§ **TASK TO COMPLETE**: Every entry, from first to last, must be written out exactly.

** Opening RECORDS FOR THIS TASK block **

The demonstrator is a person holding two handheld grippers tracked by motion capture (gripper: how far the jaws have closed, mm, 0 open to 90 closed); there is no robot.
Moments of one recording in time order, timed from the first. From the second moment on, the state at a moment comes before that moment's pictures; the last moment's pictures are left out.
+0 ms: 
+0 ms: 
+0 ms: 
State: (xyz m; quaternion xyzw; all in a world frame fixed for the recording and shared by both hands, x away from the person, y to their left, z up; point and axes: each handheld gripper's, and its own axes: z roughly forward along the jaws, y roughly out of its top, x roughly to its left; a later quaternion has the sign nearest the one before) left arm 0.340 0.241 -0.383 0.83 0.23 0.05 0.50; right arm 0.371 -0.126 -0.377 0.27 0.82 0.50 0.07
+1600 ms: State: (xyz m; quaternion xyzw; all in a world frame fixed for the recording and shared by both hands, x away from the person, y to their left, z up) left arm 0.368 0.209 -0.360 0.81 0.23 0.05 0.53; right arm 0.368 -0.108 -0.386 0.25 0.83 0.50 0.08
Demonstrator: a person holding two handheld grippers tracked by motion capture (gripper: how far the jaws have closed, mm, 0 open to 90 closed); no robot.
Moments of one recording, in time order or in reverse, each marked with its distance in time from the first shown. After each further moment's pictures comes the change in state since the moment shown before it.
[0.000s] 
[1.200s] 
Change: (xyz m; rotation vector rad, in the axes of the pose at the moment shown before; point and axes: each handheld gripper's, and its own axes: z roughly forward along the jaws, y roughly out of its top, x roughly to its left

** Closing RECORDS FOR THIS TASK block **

§ **RESPONSE BOX**:
The demonstrator is a person holding two handheld grippers tracked by motion capture (gripper: how far the jaws have closed, mm, 0 open to 90 closed); there is no robot.
Moments of one recording in time order, timed from the first. From the second moment on, the state at a moment comes before that moment's pictures; the last moment's pictures are left out.
+0 ms: 
+0 ms: 
+0 ms: 
State: (xyz m; quaternion xyzw; all in a world frame fixed for the recording and shared by both hands, x away from the person, y to their left, z up; point and axes: each handheld gripper's, and its own axes: z roughly forward along the jaws, y roughly out of its top, x roughly to its left; a later quaternion has the sign nearest the one before) left arm 0.340 0.241 -0.383 0.83 0.23 0.05 0.50; right arm 0.371 -0.126 -0.377 0.27 0.82 0.50 0.07
+1600 ms: State: (xyz m; quaternion xyzw; all in a world frame fixed for the recording and shared by both hands, x away from the person, y to their left, z up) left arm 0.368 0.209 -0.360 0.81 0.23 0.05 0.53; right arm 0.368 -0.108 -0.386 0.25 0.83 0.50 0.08
Demonstrator: a person holding two handheld grippers tracked by motion capture (gripper: how far the jaws have closed, mm, 0 open to 90 closed); no robot.
Moments of one recording, in time order or in reverse, each marked with its distance in time from the first shown. After each further moment's pictures comes the change in state since the moment shown before it.
[0.000s] 
[1.200s] 
Change: (xyz m; rotation vector rad, in the axes of the pose at the moment shown before; point and axes: each handheld gripper's, and its own axes: z roughly forward along the jaws, y roughly out of its top, x roughly to its left

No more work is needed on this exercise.